Nursing Civil Rights: Gender and Race in the Army Nurse Corps by Charissa J. Threat is a slim volume that looks at issues confronting African [End Page 729] American women and white men as they campaigned to enter the Army Nurse Corps (ANC) on an equal footing with white women. The discrimination faced by African American female nurses that Threat examines is well known. In particular, discussions of the work of the National Association of Colored Graduate Nurses, under the leadership of Mabel K. Staupers during the first half of the twentieth century, are a standard feature of many nursing histories. Threat acknowledges these nursing sources, but she also presents the history of the prejudice and discrimination encountered by African Americans in a way that suggests she has uncovered their story. While the history of white male nurses is not as well known as that of African American female nurses, it is nonetheless a history that has also been explored. Threat, however, misleadingly suggests that her study presents a new perspective on male nursing history and the campaigns of both white male nurses and African American female nurses to achieve parity in the ANC.

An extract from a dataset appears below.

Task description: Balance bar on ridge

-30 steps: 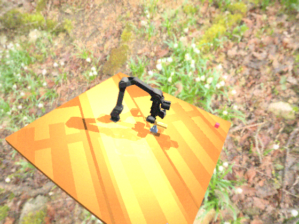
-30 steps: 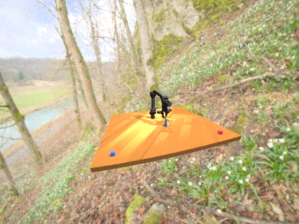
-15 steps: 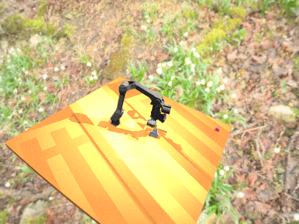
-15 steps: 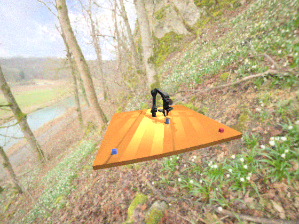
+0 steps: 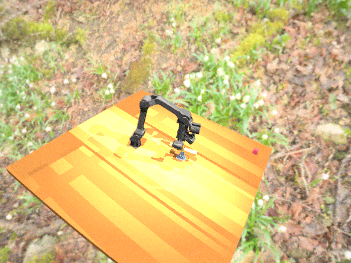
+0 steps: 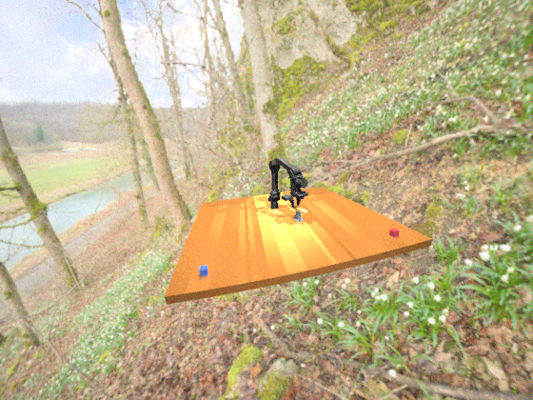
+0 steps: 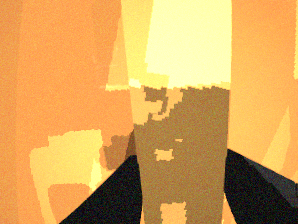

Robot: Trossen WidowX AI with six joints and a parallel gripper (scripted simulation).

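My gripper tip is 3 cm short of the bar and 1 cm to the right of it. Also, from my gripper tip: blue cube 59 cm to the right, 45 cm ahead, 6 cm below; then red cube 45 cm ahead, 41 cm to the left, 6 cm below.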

Throughout this book, Threat claims more than she actually accomplishes. In her introduction, she states, “This study links the story of the Army Nurse Corps to critical events in the United States between World War II and the Vietnam War” (p. 3). But she devotes fewer than fifty pages to this complicated topic. Moreover, she diverts her attention from the ANC to focus on larger social issues such as the nursing profession’s efforts to become “part of the ‘frontline’ in maintaining America’s strength against the disease of communism” (p. 79). Similarly, her discussion of the civil rights movement of the 1950s and 1960s in this reviewer’s opinion loses sight of race and gender challenges encountered by the ANC.

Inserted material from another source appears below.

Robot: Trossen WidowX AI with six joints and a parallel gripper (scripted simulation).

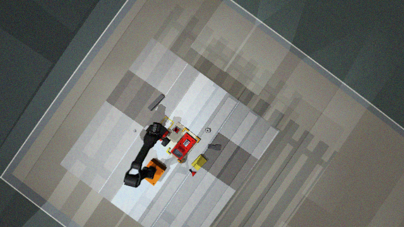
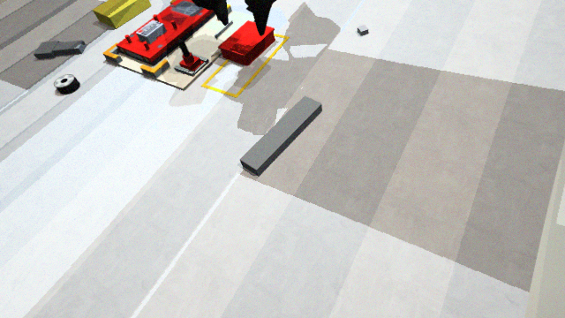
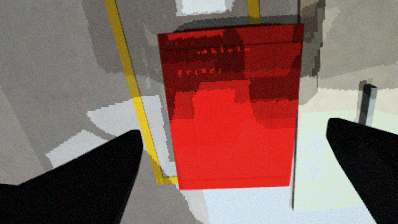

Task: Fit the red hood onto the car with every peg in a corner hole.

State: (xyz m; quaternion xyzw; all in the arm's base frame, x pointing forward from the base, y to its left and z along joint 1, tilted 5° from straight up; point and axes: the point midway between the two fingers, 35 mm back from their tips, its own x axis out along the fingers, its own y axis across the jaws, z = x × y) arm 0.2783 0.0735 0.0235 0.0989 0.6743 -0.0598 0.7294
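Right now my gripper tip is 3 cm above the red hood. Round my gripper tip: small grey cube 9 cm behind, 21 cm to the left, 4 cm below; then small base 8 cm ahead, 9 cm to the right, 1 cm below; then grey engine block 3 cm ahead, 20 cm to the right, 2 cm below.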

Throughout this work, Threat equivocates and overgeneralizes. For example, she states that the Harry S. Truman administration’s “policy of nondiscrimination in the armed forces as a means to strengthen the U.S. image abroad and reduce domestic civil rights tensions had mixed results as neither a complete failure nor a complete success” (p. 106). Yet she neglects to explore the significance of how integrated military bases in otherwise segregated southern towns and cities had a positive impact on race relations in the South. Likewise, in her brief concluding chapter, she argues that “[t]he history of the ANC suggests … the civil rights movement of the twentieth century [was] … at times progressive and conservative” (p. 129). In addition, key events in the history of the Army Nurse Corps, African American female nurses, and white male nurses remain largely submerged in broader discussions that are often repetitive. Nursing Civil Rights would have made an excellent scholarly article. Unfortunately, it is does not meet the standards of a book-length study.